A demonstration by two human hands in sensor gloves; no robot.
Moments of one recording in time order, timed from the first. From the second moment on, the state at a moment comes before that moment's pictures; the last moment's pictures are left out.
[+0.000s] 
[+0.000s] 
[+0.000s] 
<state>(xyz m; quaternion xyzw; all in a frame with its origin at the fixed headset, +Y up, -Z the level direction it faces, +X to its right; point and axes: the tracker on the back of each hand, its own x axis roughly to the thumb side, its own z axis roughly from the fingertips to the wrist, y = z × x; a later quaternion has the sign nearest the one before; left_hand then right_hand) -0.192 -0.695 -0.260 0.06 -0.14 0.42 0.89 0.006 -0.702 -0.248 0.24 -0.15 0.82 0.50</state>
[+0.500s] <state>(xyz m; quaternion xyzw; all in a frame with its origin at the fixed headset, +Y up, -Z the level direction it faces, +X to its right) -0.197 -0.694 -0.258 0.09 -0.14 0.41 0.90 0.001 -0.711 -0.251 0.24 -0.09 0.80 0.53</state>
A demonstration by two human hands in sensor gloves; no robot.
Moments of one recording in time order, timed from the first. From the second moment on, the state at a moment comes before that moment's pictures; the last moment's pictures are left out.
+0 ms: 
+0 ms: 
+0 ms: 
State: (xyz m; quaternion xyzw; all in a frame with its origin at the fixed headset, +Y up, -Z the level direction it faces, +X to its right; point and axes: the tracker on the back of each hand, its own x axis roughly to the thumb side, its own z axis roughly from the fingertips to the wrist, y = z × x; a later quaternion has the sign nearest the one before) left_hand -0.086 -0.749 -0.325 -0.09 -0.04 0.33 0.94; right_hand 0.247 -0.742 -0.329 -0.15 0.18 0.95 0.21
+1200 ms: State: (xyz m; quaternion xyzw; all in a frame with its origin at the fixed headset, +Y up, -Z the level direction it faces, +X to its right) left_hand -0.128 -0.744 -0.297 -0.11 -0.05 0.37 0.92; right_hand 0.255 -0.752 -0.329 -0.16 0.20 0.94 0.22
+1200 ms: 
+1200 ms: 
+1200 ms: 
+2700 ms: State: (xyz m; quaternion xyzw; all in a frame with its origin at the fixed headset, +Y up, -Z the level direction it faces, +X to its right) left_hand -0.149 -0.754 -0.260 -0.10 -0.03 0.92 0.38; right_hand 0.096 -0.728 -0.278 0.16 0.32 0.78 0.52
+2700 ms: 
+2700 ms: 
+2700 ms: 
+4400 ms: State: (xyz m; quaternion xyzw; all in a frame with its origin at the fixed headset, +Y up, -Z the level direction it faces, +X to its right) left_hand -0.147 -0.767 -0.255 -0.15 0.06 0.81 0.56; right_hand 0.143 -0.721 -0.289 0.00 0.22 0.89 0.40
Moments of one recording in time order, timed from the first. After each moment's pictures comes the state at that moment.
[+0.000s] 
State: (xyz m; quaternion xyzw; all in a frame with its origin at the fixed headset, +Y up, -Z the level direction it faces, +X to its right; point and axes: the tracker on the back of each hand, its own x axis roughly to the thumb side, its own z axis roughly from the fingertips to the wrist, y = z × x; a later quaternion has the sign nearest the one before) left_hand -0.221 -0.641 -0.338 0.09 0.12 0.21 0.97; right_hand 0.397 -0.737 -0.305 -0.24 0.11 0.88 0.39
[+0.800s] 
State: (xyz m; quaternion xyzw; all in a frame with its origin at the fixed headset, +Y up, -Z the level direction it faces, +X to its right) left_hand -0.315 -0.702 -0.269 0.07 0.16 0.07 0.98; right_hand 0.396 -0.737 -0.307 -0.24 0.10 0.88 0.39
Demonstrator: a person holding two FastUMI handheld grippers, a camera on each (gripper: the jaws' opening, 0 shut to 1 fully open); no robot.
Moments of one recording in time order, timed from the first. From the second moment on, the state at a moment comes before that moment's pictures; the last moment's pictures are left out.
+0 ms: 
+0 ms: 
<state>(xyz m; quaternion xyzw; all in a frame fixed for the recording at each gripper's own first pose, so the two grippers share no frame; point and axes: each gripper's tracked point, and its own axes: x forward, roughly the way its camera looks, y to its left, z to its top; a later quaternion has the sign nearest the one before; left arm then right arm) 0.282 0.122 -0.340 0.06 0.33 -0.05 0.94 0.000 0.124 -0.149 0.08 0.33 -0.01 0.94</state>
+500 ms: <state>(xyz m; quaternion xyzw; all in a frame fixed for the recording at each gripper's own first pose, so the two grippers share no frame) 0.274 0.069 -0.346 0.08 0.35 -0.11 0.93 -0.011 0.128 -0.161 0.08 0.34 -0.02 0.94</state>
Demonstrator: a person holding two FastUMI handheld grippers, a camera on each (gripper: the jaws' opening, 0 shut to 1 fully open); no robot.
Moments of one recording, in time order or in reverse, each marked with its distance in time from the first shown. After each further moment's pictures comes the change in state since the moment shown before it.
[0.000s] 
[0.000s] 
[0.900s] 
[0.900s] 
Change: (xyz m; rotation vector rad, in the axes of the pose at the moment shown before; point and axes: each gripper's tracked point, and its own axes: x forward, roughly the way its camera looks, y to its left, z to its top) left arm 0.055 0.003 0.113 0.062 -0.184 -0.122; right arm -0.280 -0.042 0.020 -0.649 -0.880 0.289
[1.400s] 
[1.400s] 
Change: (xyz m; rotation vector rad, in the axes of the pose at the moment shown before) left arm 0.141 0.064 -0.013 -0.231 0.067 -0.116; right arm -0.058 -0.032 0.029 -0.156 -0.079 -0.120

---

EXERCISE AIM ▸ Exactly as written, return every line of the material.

COMPLETED EXERCISE ▸
A demonstration by two human hands in sensor gloves; no robot.
Moments of one recording in time order, timed from the first. From the second moment on, the state at a moment comes before that moment's pictures; the last moment's pictures are left out.
[+0.000s] 
[+0.000s] 
[+0.000s] 
<state>(xyz m; quaternion xyzw; all in a frame with its origin at the fixed headset, +Y up, -Z the level direction it faces, +X to its right; point and axes: the tracker on the back of each hand, its own x axis roughly to the thumb side, its own z axis roughly from the fingertips to the wrist, y = z × x; a later quaternion has the sign nearest the one before; left_hand then right_hand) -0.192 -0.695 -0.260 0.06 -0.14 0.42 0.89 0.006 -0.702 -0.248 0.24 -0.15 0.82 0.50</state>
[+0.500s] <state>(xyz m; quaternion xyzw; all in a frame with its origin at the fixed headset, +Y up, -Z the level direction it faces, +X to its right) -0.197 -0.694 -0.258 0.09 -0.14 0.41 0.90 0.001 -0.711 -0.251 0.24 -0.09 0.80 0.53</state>
A demonstration by two human hands in sensor gloves; no robot.
Moments of one recording in time order, timed from the first. From the second moment on, the state at a moment comes before that moment's pictures; the last moment's pictures are left out.
+0 ms: 
+0 ms: 
+0 ms: 
State: (xyz m; quaternion xyzw; all in a frame with its origin at the fixed headset, +Y up, -Z the level direction it faces, +X to its right; point and axes: the tracker on the back of each hand, its own x axis roughly to the thumb side, its own z axis roughly from the fingertips to the wrist, y = z × x; a later quaternion has the sign nearest the one before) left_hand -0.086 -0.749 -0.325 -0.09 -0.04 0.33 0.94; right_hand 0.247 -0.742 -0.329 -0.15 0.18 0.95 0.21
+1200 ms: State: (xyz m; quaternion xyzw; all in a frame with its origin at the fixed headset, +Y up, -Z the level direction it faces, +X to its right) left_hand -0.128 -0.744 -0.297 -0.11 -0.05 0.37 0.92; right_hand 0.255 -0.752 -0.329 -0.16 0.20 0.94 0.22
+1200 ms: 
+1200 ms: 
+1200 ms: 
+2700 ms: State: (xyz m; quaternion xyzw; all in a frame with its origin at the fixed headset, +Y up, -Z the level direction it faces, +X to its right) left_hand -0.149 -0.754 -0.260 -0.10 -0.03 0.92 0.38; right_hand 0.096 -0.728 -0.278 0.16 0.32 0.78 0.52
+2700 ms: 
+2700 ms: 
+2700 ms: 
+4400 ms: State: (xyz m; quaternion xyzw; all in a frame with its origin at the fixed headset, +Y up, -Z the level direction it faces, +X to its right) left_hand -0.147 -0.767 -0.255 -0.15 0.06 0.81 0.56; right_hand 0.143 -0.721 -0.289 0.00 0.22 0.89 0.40
Moments of one recording in time order, timed from the first. After each moment's pictures comes the state at that moment.
[+0.000s] 
State: (xyz m; quaternion xyzw; all in a frame with its origin at the fixed headset, +Y up, -Z the level direction it faces, +X to its right; point and axes: the tracker on the back of each hand, its own x axis roughly to the thumb side, its own z axis roughly from the fingertips to the wrist, y = z × x; a later quaternion has the sign nearest the one before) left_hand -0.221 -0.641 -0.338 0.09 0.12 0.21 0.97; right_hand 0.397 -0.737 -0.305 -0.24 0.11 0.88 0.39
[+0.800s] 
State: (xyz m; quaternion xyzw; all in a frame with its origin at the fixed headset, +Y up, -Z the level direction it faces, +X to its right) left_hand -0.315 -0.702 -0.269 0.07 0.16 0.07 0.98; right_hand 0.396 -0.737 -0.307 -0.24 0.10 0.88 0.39
Demonstrator: a person holding two FastUMI handheld grippers, a camera on each (gripper: the jaws' opening, 0 shut to 1 fully open); no robot.
Moments of one recording in time order, timed from the first. From the second moment on, the state at a moment comes before that moment's pictures; the last moment's pictures are left out.
+0 ms: 
+0 ms: 
<state>(xyz m; quaternion xyzw; all in a frame fixed for the recording at each gripper's own first pose, so the two grippers share no frame; point and axes: each gripper's tracked point, and its own axes: x forward, roughly the way its camera looks, y to its left, z to its top; a later quaternion has the sign nearest the one before; left arm then right arm) 0.282 0.122 -0.340 0.06 0.33 -0.05 0.94 0.000 0.124 -0.149 0.08 0.33 -0.01 0.94</state>
+500 ms: <state>(xyz m; quaternion xyzw; all in a frame fixed for the recording at each gripper's own first pose, so the two grippers share no frame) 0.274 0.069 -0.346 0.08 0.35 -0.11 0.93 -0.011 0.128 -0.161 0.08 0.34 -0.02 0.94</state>
Demonstrator: a person holding two FastUMI handheld grippers, a camera on each (gripper: the jaws' opening, 0 shut to 1 fully open); no robot.
Moments of one recording, in time order or in reverse, each marked with its distance in time from the first shown. After each further moment's pictures comes the change in state since the moment shown before it.
[0.000s] 
[0.000s] 
[0.900s] 
[0.900s] 
Change: (xyz m; rotation vector rad, in the axes of the pose at the moment shown before; point and axes: each gripper's tracked point, and its own axes: x forward, roughly the way its camera looks, y to its left, z to its top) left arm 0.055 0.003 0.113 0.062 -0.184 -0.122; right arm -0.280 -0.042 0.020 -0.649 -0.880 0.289
[1.400s] 
[1.400s] 
Change: (xyz m; rotation vector rad, in the axes of the pose at the moment shown before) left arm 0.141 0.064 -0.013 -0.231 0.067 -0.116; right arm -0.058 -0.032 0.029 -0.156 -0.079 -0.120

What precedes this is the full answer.